_DATA IN THIS EXERCISE_
####
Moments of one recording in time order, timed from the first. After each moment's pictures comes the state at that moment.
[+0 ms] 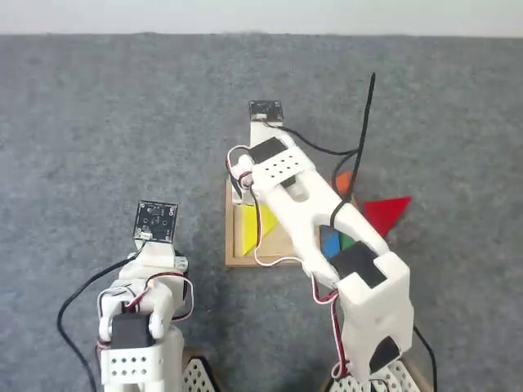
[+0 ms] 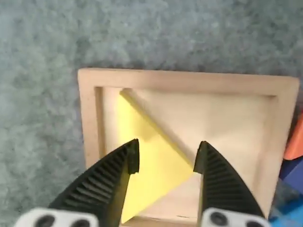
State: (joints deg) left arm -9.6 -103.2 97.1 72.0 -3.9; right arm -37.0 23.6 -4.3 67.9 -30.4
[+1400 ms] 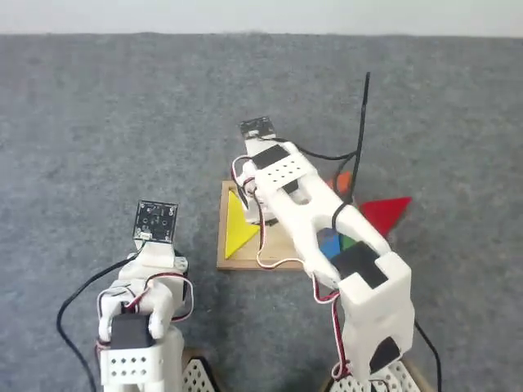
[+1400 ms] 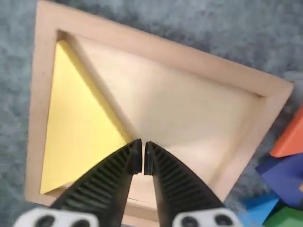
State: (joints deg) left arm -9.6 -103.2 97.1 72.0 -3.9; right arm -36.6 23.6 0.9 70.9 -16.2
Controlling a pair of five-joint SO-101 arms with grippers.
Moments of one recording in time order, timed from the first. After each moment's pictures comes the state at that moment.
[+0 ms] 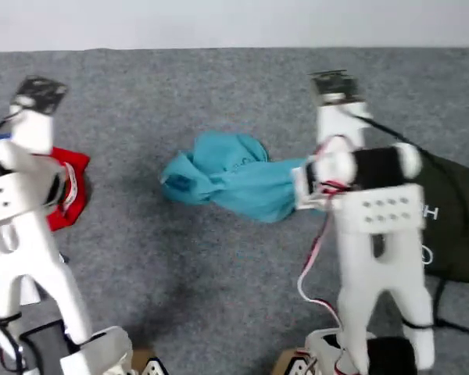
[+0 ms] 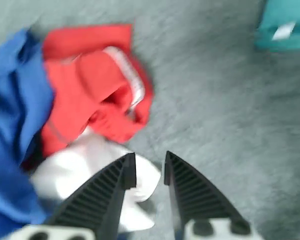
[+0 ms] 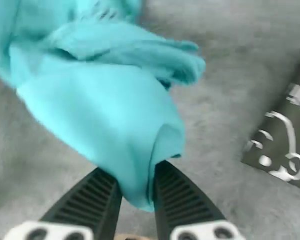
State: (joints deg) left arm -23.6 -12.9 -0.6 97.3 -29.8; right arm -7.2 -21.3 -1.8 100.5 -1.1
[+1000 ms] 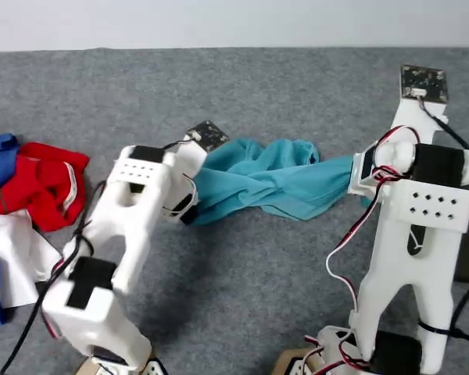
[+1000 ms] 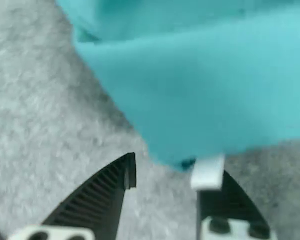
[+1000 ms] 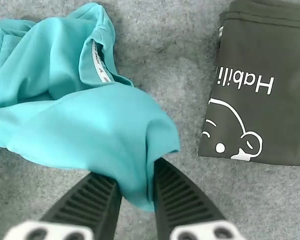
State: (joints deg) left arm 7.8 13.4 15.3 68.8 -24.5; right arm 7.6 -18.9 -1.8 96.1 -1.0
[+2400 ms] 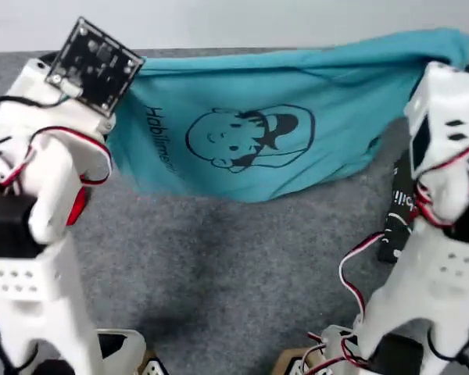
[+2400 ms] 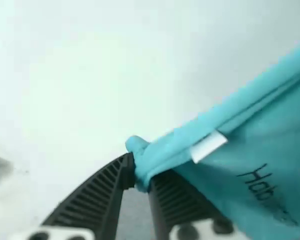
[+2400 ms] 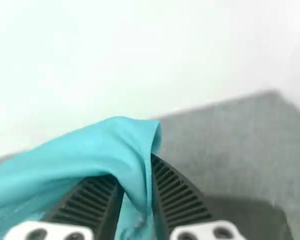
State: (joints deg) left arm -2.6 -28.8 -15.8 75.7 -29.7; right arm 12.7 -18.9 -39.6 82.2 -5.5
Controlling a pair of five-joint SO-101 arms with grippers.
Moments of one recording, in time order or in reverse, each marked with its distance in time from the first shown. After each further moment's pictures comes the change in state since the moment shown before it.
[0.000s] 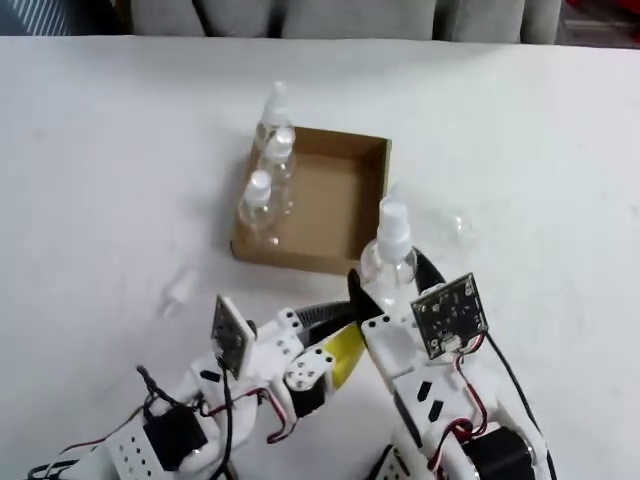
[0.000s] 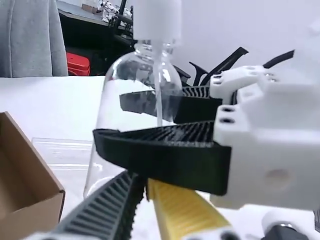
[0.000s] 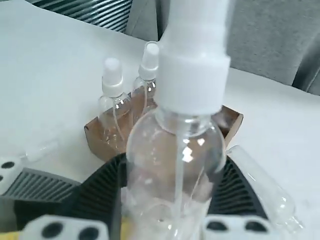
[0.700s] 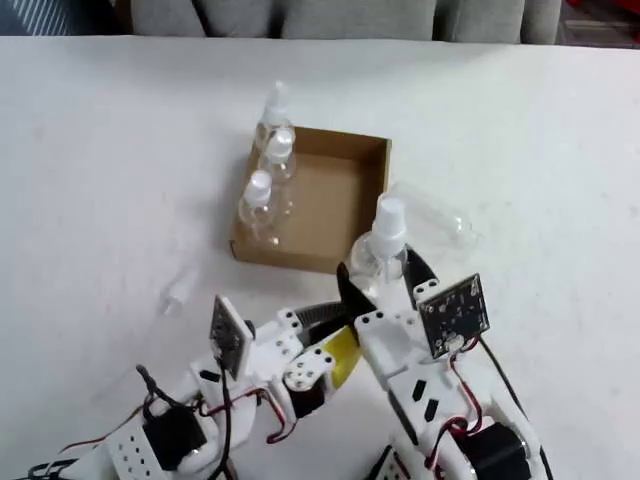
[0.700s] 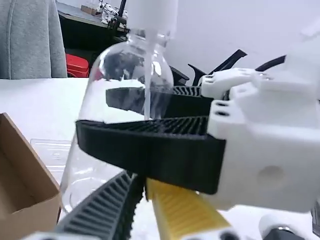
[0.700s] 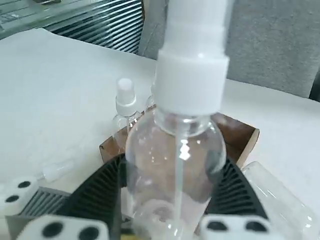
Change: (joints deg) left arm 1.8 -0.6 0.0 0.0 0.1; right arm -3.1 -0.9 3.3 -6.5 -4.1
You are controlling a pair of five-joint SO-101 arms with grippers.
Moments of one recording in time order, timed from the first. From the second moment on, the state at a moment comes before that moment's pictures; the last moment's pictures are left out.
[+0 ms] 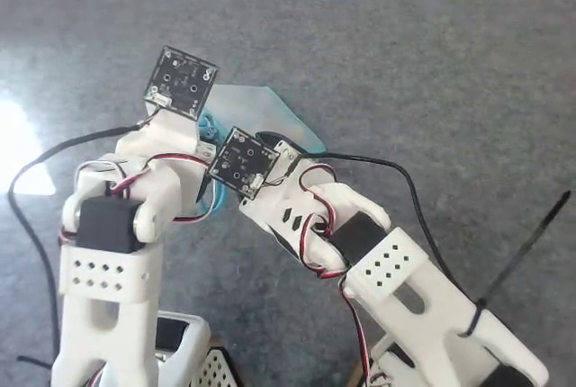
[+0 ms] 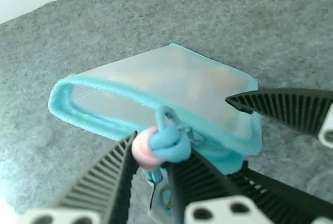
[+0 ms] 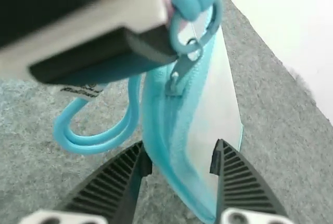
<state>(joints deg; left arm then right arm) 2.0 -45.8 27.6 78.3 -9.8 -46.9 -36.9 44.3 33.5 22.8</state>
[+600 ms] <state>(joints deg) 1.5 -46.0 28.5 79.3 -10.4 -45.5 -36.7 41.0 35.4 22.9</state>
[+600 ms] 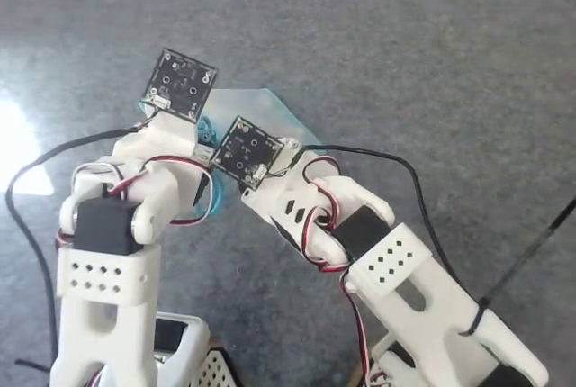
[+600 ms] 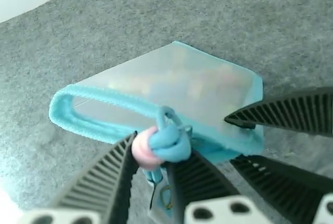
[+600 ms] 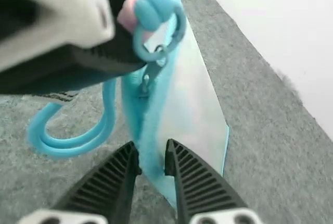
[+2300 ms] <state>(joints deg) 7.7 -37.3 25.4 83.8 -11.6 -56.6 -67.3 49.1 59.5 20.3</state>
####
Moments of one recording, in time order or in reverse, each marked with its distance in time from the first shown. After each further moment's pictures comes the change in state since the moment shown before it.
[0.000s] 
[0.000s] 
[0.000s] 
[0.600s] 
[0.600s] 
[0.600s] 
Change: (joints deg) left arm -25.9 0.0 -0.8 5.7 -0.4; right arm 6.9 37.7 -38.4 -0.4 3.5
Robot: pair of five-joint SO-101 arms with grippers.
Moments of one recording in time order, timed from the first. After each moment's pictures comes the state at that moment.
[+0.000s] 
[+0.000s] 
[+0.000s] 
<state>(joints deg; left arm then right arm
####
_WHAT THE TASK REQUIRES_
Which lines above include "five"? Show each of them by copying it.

_ANSWER BOX_
Controlling a pair of five-joint SO-101 arms with grippers.
Controlling a pair of five-joint SO-101 arms with grippers.
You are controlling a pair of five-joint SO-101 arms with grippers.
Robot: pair of five-joint SO-101 arms with grippers.

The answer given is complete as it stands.